Manchester culla dello jihadismo britannico dagli anni ’90

Dagli anni '90 la città è base logistica per i terroristi: prima al Qaeda, poi Isis. Il 15% della popolazione è musulmana, l'integrazione è in stallo, le comunità sono estremamente chiuse ed arroccate nei propri precetti.

Manchester culla dello jihadismo britannico dagli anni ’90

Manchester, dopo le bombe dell’IRA, deve fronteggiare il radicalismo islamico. Il problema cardine risiede nella mancata integrazione della comunità musulmana: un giovane che si connette con la jihad intende far riferimento ad un gruppo, al Qaeda o Isis poco importa. Al Qaeda è stata la prima ha insinuarsi nella città inglese, con l’ascesa dell’Isis molti hanno percepito tale richiamo come confacente al proprio desiderio di inclusione.

Un rapporto della Ong Cage riporta che dei circa 800 foreign fighter britannici partiti per la Siria o l’Iraq dal 2014, molti sono salpati da Manchester. Un caso famoso è quello delle due gemelle di 16 anni che hanno raggiunto la Siria nel 2014 per sposare i soldati del Califfo: il loro fratello maggiore un anno prima era entrato a far parte di Daesh, le sorelle lo avevano seguito. L’intento era quello di reclutare l’intera famiglia. Nel 2016, sui siti di tutto il mondo, è apparsa l’inquietante notizia di un fioraio divenuto bersaglio ideale su “Rumiyah”, la rivista dello Stato islamico: la foto usata per l’articolo, nel quale si invitavano i terroristi a disseminare “il sangue del venditore di fiori”, era stata scattata a Manchester.

Nel novembre 2009 Abid Nasser, uno studente pachistano, è stato condannato a 40 anni per avere pianificato un attentato similare a quello dell’Ira del 1996 al Manchester Arndale Centre: il 28enne, era a capo della cellula di al Qaeda cittadina e programmava la strage con numerosi complici. Darren Glennon, 49 anni, convertitosi con il nome di Abdid Alì, è stato arrestato pochi giorni prima del massacro all’Arena per aver prodotto alcuni video in cui spiegava dettagliatamente come “uccidere gli infedeli”. Jamal al-Harith, deceduto all’inizio di quest’anno in un’azione kamikaze dell’Isis a Mosul, era di Manchester: il suo vero nome era Ronald Fiddler, si era convertito  all’Islam ed era stato a Guantanamo.

Il 15% della popolazione è di religione islamica e in alcune zone come LongsightWhalley Range, Levenshulme e Fallowfield risulta la prevalente: le comunità musulmane non sono assolutamente integrate, sono spesso nuclei chiusi e isolati, che perpetuano, come in patria, i loro precetti.

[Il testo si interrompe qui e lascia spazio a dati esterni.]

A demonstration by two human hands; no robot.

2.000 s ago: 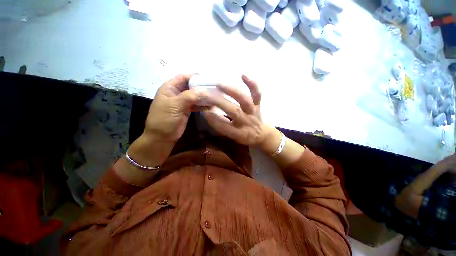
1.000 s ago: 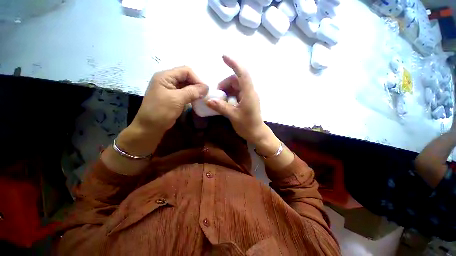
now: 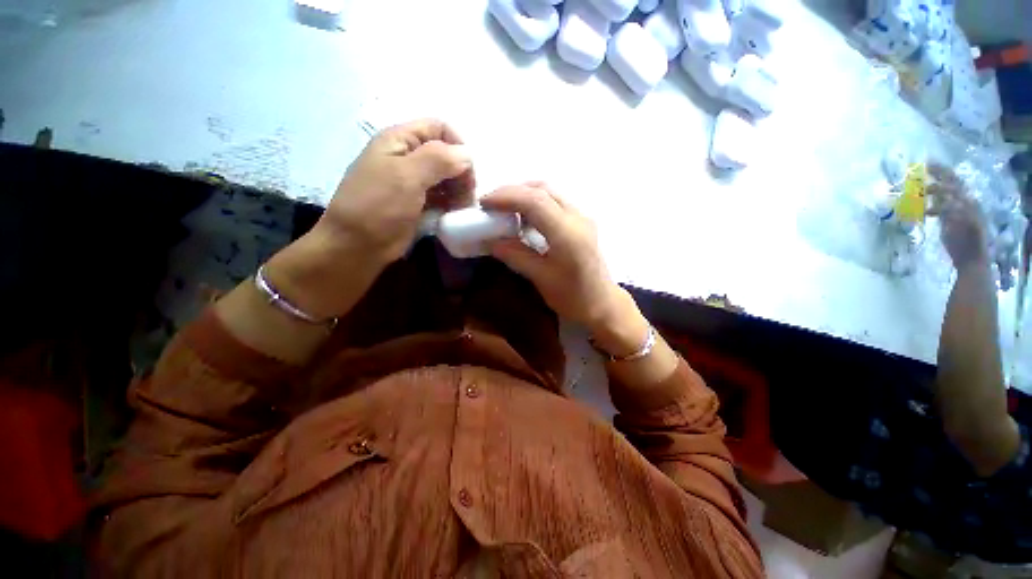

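Note:
A small white rounded case (image 3: 462,231) is held between my hands, just in front of the bench's near edge. My right hand (image 3: 555,247) grips its right side with thumb and fingers. My left hand (image 3: 390,195) is at the upper left of the case with thumb and fingertips pinched together; something pale and thin shows below its fingers at the case's left end, too blurred to name. A loose pile of similar white cases (image 3: 637,59) lies at the top centre of the bench, with one case (image 3: 732,140) at its lower right.
The white bench (image 3: 260,102) has a chipped dark edge. A flat white item (image 3: 320,8) lies at the top left. Clear bags of white pieces with a yellow tag (image 3: 911,193) lie at the right. Another person's arm (image 3: 974,339) reaches over the bench there. A red stool (image 3: 741,402) stands below.
My left hand has moved up from the case, and my right fingers have closed around its right side. The other person's hand has reached in to the bags at the right.

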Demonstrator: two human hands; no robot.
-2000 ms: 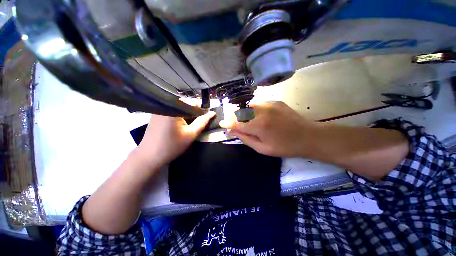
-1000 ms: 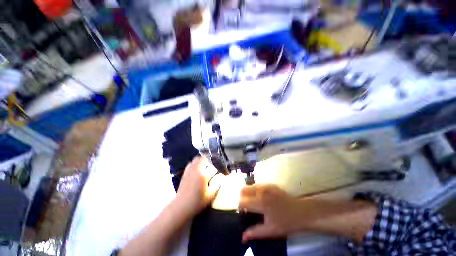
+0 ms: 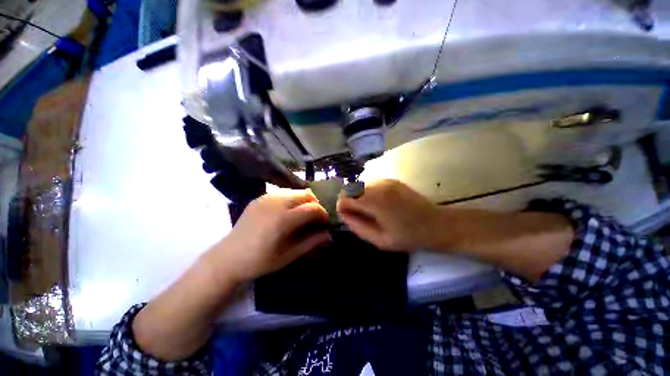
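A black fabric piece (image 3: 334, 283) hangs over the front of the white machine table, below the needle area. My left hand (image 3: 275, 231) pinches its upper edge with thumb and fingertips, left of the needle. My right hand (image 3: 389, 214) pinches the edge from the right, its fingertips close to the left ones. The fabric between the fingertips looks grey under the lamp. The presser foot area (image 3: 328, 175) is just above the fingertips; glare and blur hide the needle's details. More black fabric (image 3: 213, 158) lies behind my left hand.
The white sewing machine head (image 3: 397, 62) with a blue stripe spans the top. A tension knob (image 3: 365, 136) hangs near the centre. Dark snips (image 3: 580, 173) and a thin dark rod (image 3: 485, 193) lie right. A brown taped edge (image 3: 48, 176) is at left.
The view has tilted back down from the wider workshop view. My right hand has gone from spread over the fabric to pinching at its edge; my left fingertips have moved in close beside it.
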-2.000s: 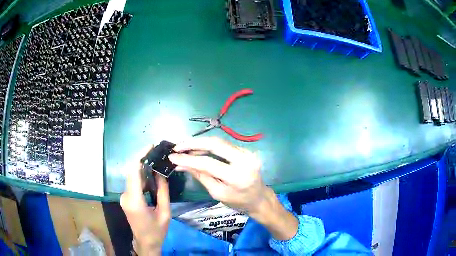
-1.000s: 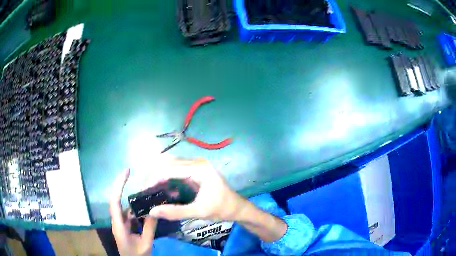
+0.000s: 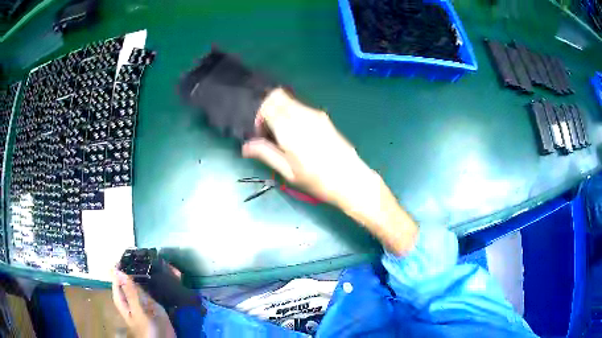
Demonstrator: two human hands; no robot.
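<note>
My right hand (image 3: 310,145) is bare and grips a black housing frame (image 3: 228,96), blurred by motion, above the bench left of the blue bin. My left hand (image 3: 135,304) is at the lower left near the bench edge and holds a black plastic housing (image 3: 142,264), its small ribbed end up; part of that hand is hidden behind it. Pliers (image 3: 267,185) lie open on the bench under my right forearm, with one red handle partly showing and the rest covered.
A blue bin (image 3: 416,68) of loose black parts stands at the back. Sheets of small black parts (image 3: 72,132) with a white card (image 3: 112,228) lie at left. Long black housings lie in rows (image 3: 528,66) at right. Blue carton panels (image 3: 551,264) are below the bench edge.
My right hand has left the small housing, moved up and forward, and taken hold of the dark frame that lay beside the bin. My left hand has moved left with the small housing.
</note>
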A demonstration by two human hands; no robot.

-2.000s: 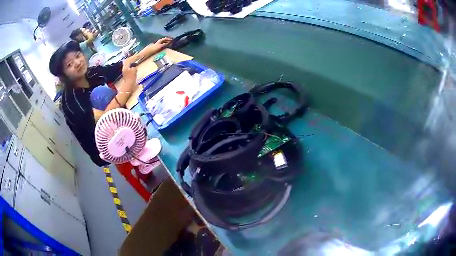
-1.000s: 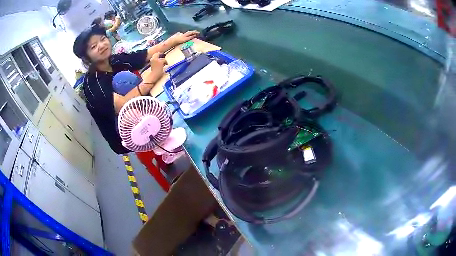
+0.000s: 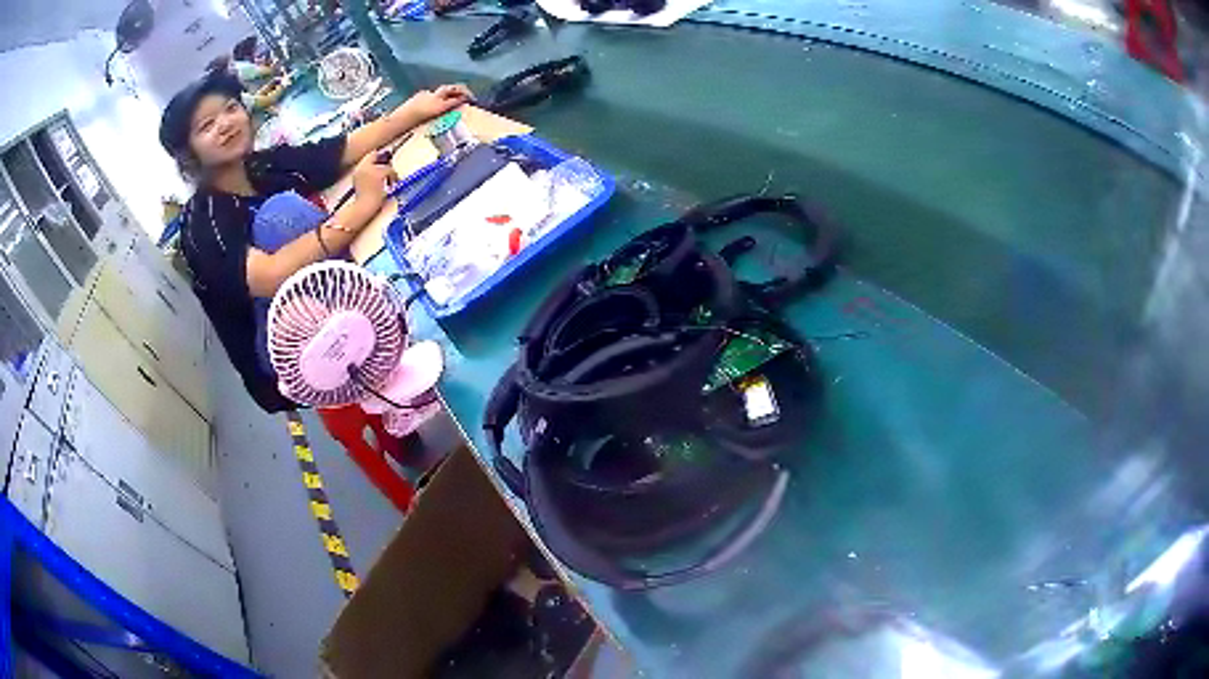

La richiesta di manodopera a basso costo ha fatto convergere a Manchester molti immigrati: a due generazioni di distanza, la comunità pachistana è la più numerosa. Ci sono circa 60 moschee in città e i giovani vengono educati con i precetti di Maometto. Quando nelle città europee il terrorismo non era ancora tangibile, a Manchester si iniziavano a vedere le prime avvisaglie di quella che sarebbe divenuta al Qaeda.

La rivista “Limes” dice che “i primi arresti legati al jihadismo sono stati effettuati già nel 1995. Nella warehouse city erano attivi alcuni membri della Algerian connection che controllava la moschea di Finnsbury Park, uno dei più importanti centri del radicalismo islamico europeo. In città era un ospite affezionato anche il capo degli attentatori di Londra 2005, Mohammed Siddiq Khan, così come alcuni membri della ormai repressa organizzazione al-Muhajiroun”.

Nel 2000 a Manchester fu trovato il “Manuale di al Qaeda”, un file con i primi precetti per il buon jihadista: il documento era presente nel computer di Abu Anas al-Libi, un noto terrorista di origini libiche, le stesse del kamikaze dell’Arena. Dopo arresti, indagini, piani sventati prima della tragedia, il terrorismo è riuscito a compiere il suo atroce misfatto, colpire le nuove generazioni.